Joubert Syndrome in French Canadians and Identification of Mutations in CEP104

Abstract

Joubert syndrome (JBTS) is a primarily autosomal-recessive disorder characterized by a distinctive mid-hindbrain and cerebellar malformation, oculomotor apraxia, irregular breathing, developmental delay, and ataxia. JBTS is a genetically heterogeneous ciliopathy. We sought to characterize the genetic landscape associated with JBTS in the French Canadian (FC) population. We studied 43 FC JBTS subjects from 35 families by combining targeted and exome sequencing. We identified pathogenic (n = 32 families) or possibly pathogenic (n = 2 families) variants in genes previously associated with JBTS in all of these subjects, except for one. In the latter case, we found a homozygous splice-site mutation (c.735+2T>C) in CEP104. Interestingly, we identified two additional non-FC JBTS subjects with mutations in CEP104; one of these subjects harbors a maternally inherited nonsense mutation (c.496C>T [p.Arg166*]) and a de novo splice-site mutation (c.2572-2A>G), whereas the other bears a homozygous frameshift mutation (c.1328_1329insT [p.Tyr444fs*3]) in CEP104. Previous studies have shown that CEP104 moves from the mother centriole to the tip of the primary cilium during ciliogenesis. Knockdown of CEP104 in retinal pigment epithelial (RPE1) cells resulted in severe defects in ciliogenesis. These observations suggest that CEP104 acts early during cilia formation by regulating the conversion of the mother centriole into the cilia basal body.
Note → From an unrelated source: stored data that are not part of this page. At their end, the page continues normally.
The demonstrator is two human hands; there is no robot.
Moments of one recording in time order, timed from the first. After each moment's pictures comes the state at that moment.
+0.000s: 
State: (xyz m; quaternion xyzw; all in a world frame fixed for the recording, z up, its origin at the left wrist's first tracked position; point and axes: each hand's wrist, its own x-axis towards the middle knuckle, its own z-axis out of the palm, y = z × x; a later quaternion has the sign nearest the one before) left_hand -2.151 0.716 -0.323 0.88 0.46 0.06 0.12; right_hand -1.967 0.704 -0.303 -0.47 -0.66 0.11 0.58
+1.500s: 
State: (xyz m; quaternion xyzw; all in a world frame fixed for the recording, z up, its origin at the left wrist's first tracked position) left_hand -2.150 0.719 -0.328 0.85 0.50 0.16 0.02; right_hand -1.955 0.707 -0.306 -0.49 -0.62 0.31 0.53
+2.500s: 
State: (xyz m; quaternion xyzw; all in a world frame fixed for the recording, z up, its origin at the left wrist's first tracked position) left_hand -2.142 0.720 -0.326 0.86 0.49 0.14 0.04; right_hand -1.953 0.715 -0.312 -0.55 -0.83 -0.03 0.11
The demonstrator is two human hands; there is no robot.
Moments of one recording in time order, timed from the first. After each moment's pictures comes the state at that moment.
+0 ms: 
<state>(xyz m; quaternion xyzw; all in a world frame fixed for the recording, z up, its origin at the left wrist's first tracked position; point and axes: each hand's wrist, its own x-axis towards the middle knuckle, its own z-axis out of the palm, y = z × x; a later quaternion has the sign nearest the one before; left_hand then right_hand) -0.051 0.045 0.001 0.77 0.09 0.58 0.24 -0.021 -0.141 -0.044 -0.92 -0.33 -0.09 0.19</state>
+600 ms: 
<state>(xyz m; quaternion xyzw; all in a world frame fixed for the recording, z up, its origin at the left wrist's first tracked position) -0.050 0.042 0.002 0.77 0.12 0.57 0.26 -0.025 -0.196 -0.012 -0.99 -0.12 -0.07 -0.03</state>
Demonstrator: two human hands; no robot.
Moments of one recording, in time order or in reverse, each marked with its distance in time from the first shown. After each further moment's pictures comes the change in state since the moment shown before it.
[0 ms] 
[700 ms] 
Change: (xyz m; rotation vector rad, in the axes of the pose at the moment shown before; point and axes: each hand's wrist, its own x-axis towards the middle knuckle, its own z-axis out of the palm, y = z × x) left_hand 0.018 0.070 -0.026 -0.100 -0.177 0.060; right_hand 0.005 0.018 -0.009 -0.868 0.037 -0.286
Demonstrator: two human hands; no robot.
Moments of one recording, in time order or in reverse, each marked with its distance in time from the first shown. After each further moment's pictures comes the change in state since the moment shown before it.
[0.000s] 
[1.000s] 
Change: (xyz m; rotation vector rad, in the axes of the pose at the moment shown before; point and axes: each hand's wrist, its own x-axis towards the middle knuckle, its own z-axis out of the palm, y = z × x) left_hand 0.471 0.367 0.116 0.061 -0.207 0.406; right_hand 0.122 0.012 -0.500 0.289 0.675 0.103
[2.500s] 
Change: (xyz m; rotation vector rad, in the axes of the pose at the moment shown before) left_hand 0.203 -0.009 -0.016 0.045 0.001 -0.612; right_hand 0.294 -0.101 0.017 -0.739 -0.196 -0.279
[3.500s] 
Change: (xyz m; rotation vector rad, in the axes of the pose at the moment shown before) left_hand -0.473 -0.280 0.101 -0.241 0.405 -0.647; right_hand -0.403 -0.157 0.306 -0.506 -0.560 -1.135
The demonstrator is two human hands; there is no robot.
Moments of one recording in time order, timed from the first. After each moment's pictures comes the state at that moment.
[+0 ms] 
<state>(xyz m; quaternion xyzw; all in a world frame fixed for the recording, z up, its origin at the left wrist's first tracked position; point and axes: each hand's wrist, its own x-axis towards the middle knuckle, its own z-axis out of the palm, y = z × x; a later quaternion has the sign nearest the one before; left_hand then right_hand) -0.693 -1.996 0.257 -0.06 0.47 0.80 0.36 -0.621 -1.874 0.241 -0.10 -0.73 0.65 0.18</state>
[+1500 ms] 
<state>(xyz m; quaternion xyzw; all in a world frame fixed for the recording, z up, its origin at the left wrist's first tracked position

We conclude that disruption of CEP104 causes JBTS. Our study also reveals that the cause of JBTS has been elucidated in the great majority of our FC subjects (33/35 [94%] families), even though JBTS shows substantial locus and allelic heterogeneity in this population.

Figure 1

CEP104 Mutations in JBTS-Affected Families (A) Localization of the identified mutations in CEP104 (upper panel) and CEP104 (lower panel; 925 amino acids). The coiled-coiled (CC) domains (amino acid positions 209–289 and 677–725 according to UniProt: O60308) are highlighted in yellow. (B) Segregation of CEP104 mutations within families. (C) Brain MRI images of the JBTS individuals with CEP104 mutations from family 618 (a and a′), family A_I (b and b′), and GeneDx (c and c′). Axial T1-weighted (a) and T2-weighted (b and c) images show the molar tooth sign with deepened interpeduncular fossa and elongated, thickened, and abnormally orientated superior cerebellar peduncles. Sagittal T1-weighted images (a′, b′, and c’) show hypoplasia of the cerebellar vermis (arrow).

Figure 2

Locus and Allelic Heterogeneity of JBTS in FC Individuals The graph shows the number of different alleles associated with JBTS in FC individuals. The total number (n) of JBTS-affected families with mutations in the indicated genes is shown beneath the gene name. The number of families bearing the recurrent alleles is noted in parentheses following the allele name on the x axis. Deletion 1 refers to chr2: 110,826,262–110,978,224, and deletion 2 refers to chr2: 110,862,369–110,978,000 (hg19 genome assembly).